The netlist simulation of visual6502.org [1] works like this, it basically runs the simulation in a loop until the node network reaches a steady state, which means the current clock cycle is 'done'. This is a C port of that inner loop [2].

[1] http://visual6502.org/JSSim/index.html

[2] https://github.com/mist64/perfect6502/blob/268d16647c6b9cb0c...

>This is why it's probably a good idea to work with a HDL instead of just trying to wing it.

During my CE studies I got hooked heavily on FPGAs and HDLs, but the amount of times I actually ran into a timing problem, which only occured on hardware, because of these delays, can be counted on one hand. Playing around with this crap since about 2018. The worst one was where I got clock domain crossing wrong while trying to get DDR3 RAM working for my master thesis. It worked flawless in simulation. Took me weeks to find the wrong status signal

Yes, they can be a serious problem. Yes, you should know about it. But no, it's not necessary

I'm trying to think of how you could simulate the non-instantaneous/clocked aspect of it in code without using an HDL, so you could write a more accurate simulator in a familiar language. I'm thinking you'd want each gate to store its value on the current clock tick, then you'd have a RunTick() function or something which uses the previous values to calculate the new values on the current tick for everything, then stores those new values. I'm not sure how that'd work for an SR latch, a gated SR latch, or a D flip-flop, if you wanted to model those at a gate level; would you have to model those as primitives?
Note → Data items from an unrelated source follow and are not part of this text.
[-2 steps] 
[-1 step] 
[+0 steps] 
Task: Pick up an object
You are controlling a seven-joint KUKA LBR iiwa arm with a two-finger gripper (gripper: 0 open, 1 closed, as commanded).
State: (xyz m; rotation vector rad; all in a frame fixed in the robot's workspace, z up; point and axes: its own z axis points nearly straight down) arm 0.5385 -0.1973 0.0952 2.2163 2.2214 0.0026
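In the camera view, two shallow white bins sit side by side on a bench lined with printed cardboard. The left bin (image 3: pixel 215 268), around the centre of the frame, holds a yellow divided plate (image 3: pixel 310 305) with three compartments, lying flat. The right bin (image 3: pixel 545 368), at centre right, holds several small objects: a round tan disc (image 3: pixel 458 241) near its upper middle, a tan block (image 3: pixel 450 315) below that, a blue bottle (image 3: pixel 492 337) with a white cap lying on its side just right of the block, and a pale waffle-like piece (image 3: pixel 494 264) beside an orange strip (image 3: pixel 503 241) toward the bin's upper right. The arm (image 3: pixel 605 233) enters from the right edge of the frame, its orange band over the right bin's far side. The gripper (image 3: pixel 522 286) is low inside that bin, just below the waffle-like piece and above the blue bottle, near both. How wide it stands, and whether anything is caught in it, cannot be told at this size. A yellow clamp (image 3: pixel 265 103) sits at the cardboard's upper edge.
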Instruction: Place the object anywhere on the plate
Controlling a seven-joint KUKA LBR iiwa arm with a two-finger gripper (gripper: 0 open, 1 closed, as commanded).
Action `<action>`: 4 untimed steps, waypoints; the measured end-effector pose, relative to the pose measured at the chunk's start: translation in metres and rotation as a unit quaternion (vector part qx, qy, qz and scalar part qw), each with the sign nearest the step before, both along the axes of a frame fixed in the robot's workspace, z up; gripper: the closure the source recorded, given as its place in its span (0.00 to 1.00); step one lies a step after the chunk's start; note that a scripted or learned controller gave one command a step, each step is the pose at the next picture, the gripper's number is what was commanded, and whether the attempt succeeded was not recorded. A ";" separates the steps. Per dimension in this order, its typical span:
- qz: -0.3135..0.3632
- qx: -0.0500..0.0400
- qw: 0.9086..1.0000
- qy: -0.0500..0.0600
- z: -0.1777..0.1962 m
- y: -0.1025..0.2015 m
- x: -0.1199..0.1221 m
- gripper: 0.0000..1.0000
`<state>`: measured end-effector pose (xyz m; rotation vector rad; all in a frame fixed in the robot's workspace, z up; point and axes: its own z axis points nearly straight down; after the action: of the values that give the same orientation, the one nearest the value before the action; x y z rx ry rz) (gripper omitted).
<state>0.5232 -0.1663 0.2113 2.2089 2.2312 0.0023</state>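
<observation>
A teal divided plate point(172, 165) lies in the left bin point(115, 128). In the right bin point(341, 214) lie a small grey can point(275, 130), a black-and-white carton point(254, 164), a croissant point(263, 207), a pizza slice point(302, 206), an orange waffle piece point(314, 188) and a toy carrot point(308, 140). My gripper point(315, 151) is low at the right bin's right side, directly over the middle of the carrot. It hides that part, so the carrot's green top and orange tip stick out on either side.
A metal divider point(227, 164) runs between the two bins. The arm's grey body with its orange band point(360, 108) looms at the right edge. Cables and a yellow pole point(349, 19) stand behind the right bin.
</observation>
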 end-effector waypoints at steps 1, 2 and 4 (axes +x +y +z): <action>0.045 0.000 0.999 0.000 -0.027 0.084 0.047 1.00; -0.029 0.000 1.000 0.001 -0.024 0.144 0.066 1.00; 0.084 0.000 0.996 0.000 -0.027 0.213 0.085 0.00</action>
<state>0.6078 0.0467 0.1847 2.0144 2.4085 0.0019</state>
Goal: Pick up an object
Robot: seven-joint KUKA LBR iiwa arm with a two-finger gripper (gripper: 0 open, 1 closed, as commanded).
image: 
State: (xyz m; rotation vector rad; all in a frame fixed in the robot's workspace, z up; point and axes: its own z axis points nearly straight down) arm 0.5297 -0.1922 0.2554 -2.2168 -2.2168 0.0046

EDIT: After a bit of thinking and bouncing ideas off of ChatGPT, one approach might be to have an SR latch that gets initialized to some arbitrary valid output, which can then use that starting output to calculate future states. From there, you could build up more complicated elements.

Or you can build a computer on a breadboard: https://www.youtube.com/playlist?list=PLowKtXNTBypGqImE405J2...

I did this and not only was it great fun it taught me loads about clocks and busses etc. that was all magic before.

But there exists clockless architectures.
Is clockless useful in the face of modern ASIC tools? Not that you were suggesting in either direction, but it's been something in the back of my head for a while now.

Sure, there's a slight power and latency advantage in avoiding flip flops themselves but every tool has slack stealing and so the core advantage everyone seems to claim clockless (that is, the ability to have different latencies for all your different pipelines) isn't that unique anymore and hasn't been for a long time. Is it dead, can I stop worrying about the async demons :)

There's also things like a CMOS Z80 coupled with static ram. Where you still deal with propagation delay, but you can single step the clock and everything works like you expect. Mentioned, as it would fit pretty well in the code model the linked project implements.